Hand-rolling means babysitting the retry logic, the rate limits, the schema drift every time a provider tweaks an endpoint. The moment an agent spins up its own SaaS, someone still owns the pager at 3am when its self-built billing flow double-charges a customer.
Cut our infra from 4 managed services down to 1 because the agent now provisions and patches the internal dashboards it used to take me two days a sprint to babysit. The thing I did not expect: it files its own incident notes when a cron job it wrote fails, so I stopped being the on-call for tools I never actually use myself.
most of our "internal tools" are just a postgres table and a retool page nobody maintains
Watching it pay its own Stripe invoices with revenue from a product nobody bought yet.
every billable hour i save gets eaten by the agent's aws bill
When the agent breaks its own prod at 2am, who gets paged, it or you?
Most of my "AI hand-rolling" turns out to be ops glue, not model calls: a Postgres table for state, a Stripe webhook, retry logic when the third-party API 500s at 2am.

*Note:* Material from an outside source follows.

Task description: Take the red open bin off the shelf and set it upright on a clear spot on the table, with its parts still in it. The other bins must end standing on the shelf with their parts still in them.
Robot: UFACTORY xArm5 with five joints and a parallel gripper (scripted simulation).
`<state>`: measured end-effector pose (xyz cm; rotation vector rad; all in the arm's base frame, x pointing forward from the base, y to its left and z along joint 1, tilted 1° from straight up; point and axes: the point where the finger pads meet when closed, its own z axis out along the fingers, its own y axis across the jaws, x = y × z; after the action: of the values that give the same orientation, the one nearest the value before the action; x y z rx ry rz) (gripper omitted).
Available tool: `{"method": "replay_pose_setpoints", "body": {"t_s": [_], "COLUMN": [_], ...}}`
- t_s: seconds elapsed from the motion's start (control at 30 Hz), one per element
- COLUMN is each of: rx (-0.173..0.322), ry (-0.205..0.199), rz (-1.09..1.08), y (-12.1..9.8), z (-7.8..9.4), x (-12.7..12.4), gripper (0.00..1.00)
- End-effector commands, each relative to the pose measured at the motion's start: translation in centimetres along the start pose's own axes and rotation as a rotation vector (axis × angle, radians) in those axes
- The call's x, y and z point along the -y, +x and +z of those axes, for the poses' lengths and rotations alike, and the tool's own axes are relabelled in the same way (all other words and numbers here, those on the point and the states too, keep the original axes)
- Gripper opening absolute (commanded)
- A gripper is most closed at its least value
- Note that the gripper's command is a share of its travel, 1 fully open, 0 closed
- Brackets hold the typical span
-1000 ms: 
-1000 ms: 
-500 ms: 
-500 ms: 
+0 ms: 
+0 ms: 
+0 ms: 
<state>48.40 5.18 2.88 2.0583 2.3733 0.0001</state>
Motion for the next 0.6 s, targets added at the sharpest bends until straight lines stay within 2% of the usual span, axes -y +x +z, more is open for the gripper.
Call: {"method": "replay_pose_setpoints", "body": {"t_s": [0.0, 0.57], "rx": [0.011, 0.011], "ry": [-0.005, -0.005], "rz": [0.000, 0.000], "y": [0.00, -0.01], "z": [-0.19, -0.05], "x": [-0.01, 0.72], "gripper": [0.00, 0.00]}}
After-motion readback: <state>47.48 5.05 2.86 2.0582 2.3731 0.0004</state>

An agent that spins up its own tooling still has to own the boring 80% before it earns the demo.
Two months back I wrote landing copy and email sequences for nine small SaaS clients; six of them now run an agent that drafts that same copy in-house and only hire me to edit the output. My hourly billing dropped about 40 percent, so I pivoted to writing the prompt libraries and brand-voice guidelines those agents run on, which pays better than the writing ever did.